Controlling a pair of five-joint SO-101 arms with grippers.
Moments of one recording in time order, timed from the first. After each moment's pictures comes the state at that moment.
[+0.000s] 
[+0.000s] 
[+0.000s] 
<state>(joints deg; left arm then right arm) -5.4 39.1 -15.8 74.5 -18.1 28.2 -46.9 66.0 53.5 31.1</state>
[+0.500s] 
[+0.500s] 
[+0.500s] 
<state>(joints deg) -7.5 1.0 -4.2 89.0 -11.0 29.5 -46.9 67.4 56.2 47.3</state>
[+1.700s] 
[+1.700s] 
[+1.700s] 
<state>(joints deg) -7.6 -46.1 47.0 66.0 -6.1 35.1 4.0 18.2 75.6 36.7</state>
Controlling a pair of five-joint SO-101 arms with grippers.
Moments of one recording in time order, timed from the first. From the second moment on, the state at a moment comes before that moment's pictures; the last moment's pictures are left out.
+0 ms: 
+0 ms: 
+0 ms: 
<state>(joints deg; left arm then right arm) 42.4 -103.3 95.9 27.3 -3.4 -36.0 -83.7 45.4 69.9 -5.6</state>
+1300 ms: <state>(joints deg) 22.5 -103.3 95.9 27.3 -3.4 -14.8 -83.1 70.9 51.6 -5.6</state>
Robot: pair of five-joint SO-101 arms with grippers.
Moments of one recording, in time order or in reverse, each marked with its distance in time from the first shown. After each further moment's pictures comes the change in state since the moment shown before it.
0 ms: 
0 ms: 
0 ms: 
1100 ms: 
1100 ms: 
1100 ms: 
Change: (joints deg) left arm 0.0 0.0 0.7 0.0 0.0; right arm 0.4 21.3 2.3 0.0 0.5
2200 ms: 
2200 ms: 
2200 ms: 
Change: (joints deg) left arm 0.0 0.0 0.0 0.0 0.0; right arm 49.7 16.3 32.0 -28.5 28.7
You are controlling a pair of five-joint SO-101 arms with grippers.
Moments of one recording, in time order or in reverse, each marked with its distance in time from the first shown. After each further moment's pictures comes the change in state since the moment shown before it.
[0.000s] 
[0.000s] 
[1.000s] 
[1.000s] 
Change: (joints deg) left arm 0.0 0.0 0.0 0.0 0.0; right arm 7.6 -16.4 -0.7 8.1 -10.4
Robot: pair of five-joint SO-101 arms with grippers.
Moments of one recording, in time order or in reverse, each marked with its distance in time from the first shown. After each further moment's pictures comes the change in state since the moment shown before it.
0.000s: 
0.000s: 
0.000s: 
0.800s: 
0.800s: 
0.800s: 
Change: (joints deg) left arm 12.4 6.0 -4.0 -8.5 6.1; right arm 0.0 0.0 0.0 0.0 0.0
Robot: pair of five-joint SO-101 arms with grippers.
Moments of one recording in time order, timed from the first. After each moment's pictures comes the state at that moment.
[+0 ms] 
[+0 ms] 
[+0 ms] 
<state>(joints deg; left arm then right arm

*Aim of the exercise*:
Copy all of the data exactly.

*Answer space*:
Controlling a pair of five-joint SO-101 arms with grippers.
Moments of one recording in time order, timed from the first. After each moment's pictures comes the state at that moment.
[+0.000s] 
[+0.000s] 
[+0.000s] 
<state>(joints deg; left arm then right arm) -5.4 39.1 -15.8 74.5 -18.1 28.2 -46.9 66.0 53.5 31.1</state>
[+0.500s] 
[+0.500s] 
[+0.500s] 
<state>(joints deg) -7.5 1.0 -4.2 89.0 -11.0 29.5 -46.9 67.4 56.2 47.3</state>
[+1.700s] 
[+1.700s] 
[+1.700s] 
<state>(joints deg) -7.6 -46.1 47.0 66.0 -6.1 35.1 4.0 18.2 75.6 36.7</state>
Controlling a pair of five-joint SO-101 arms with grippers.
Moments of one recording in time order, timed from the first. From the second moment on, the state at a moment comes before that moment's pictures; the last moment's pictures are left out.
+0 ms: 
+0 ms: 
+0 ms: 
<state>(joints deg; left arm then right arm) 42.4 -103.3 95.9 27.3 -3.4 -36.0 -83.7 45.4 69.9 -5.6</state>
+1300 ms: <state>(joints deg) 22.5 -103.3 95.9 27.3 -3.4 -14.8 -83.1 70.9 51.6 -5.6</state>
Robot: pair of five-joint SO-101 arms with grippers.
Moments of one recording, in time order or in reverse, each marked with its distance in time from the first shown. After each further moment's pictures comes the change in state since the moment shown before it.
0 ms: 
0 ms: 
0 ms: 
1100 ms: 
1100 ms: 
1100 ms: 
Change: (joints deg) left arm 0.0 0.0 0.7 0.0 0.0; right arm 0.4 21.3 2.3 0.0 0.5
2200 ms: 
2200 ms: 
2200 ms: 
Change: (joints deg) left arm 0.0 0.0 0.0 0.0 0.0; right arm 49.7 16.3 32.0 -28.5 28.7
You are controlling a pair of five-joint SO-101 arms with grippers.
Moments of one recording, in time order or in reverse, each marked with its distance in time from the first shown. After each further moment's pictures comes the change in state since the moment shown before it.
[0.000s] 
[0.000s] 
[1.000s] 
[1.000s] 
Change: (joints deg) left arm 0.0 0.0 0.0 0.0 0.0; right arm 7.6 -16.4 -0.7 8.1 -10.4
Robot: pair of five-joint SO-101 arms with grippers.
Moments of one recording, in time order or in reverse, each marked with its distance in time from the first shown. After each further moment's pictures comes the change in state since the moment shown before it.
0.000s: 
0.000s: 
0.000s: 
0.800s: 
0.800s: 
0.800s: 
Change: (joints deg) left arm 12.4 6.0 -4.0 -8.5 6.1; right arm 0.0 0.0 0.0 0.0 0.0
Robot: pair of five-joint SO-101 arms with grippers.
Moments of one recording in time order, timed from the first. After each moment's pictures comes the state at that moment.
[+0 ms] 
[+0 ms] 
[+0 ms] 
<state>(joints deg; left arm then right arm

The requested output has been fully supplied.